*DATA BLOCK*.
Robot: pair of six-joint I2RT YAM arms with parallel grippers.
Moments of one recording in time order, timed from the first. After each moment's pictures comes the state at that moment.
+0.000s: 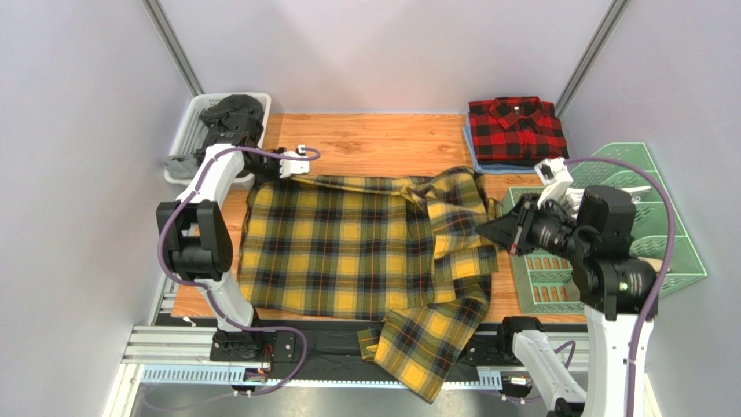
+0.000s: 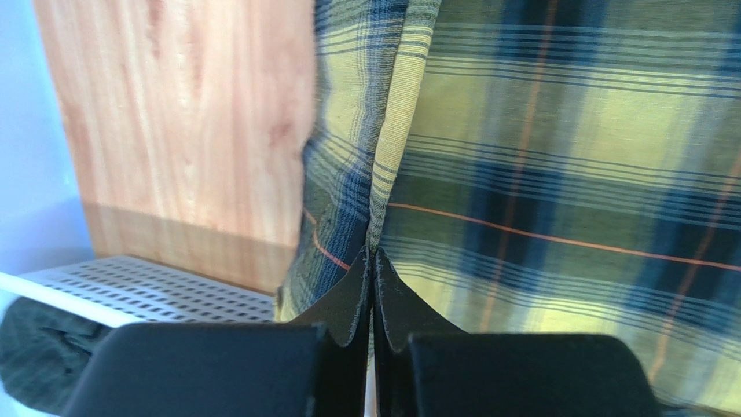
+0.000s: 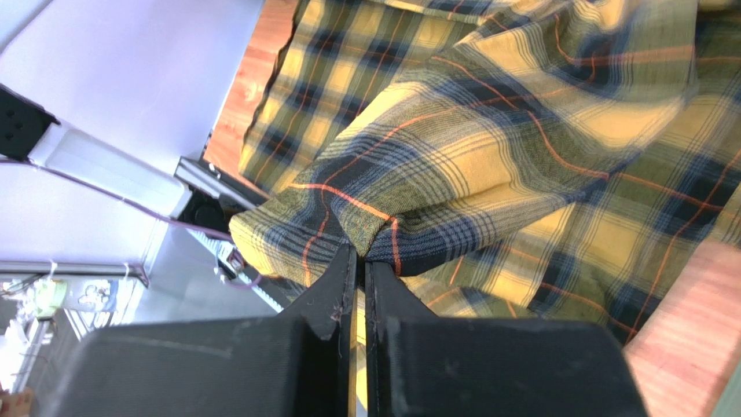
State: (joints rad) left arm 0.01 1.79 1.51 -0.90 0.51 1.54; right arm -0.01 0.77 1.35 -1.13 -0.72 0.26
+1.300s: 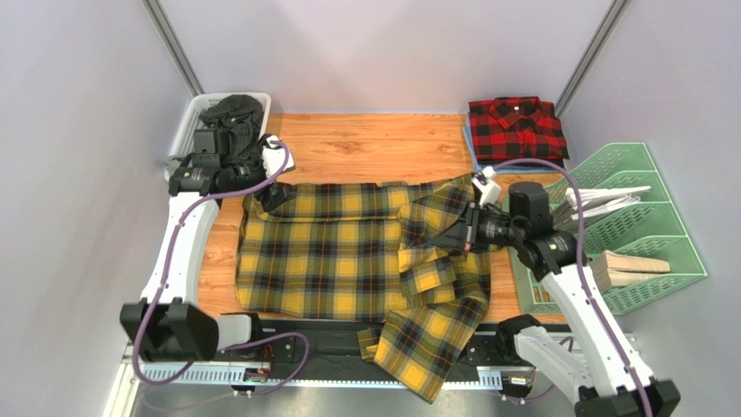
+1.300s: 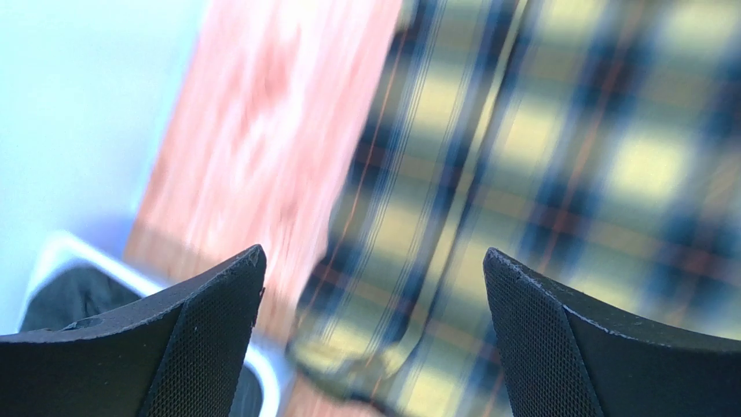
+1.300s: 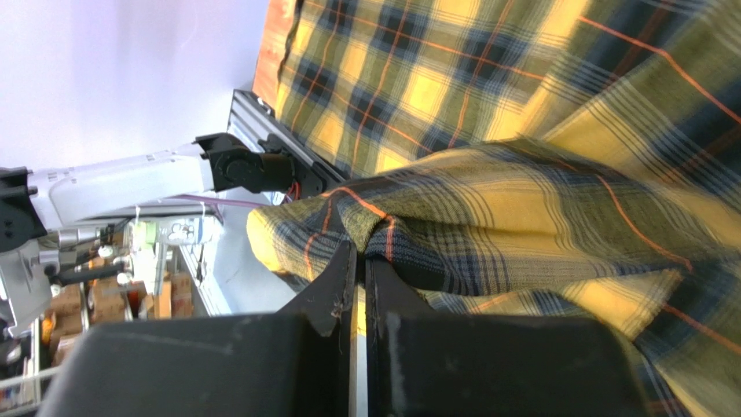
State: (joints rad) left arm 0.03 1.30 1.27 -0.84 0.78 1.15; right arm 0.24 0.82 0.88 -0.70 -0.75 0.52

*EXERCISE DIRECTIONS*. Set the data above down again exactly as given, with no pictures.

*REPLY*.
Robot: pair of six-joint I2RT YAM arms with parallel grippers.
Moments of one recording in time order, timed from the first. After each moment's pictures comes the state at that moment.
+0.000s: 
+0.000s: 
+0.000s: 
State: (joints rad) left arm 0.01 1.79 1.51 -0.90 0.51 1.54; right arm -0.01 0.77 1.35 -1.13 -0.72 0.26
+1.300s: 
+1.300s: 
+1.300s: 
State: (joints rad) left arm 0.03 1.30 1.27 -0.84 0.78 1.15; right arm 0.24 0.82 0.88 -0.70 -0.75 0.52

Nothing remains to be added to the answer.